## Required action
Leave out the pictures, and retype the remaining data exactly.
*** Recorded data ***
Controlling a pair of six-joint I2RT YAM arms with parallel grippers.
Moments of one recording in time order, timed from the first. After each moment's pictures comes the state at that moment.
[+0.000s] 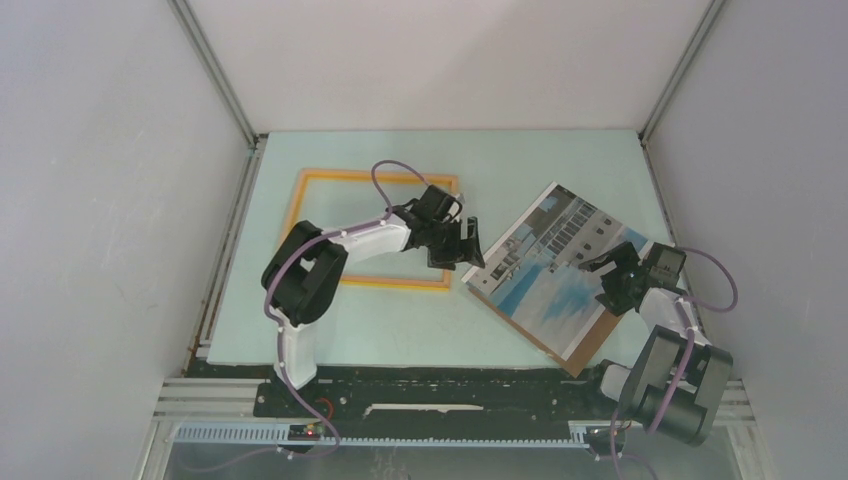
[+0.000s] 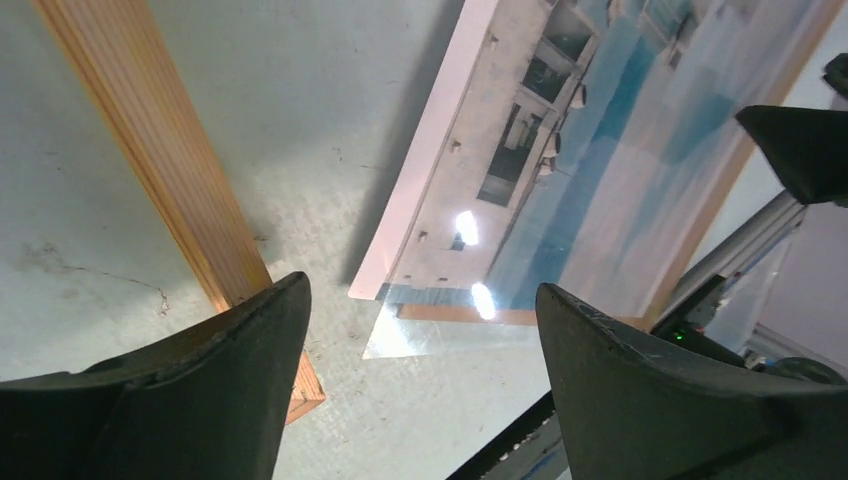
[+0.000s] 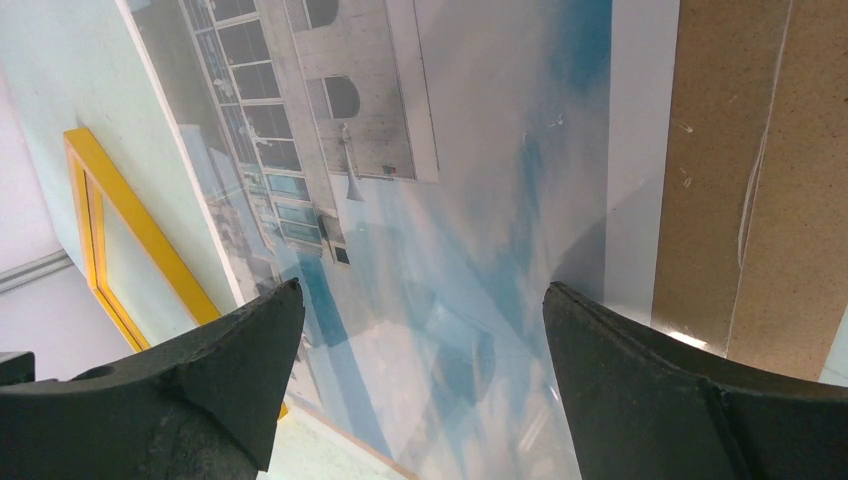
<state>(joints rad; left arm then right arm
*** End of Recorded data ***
## Solution for this problem
Controlling a pair of six-joint I2RT YAM arms with parallel grippers.
Moments of one recording in time order, timed from the first. After each moment's pictures comes the state at that moment.
[+0.000s] 
[+0.000s] 
[+0.000s] 
<state>(joints rad; left arm then right arm

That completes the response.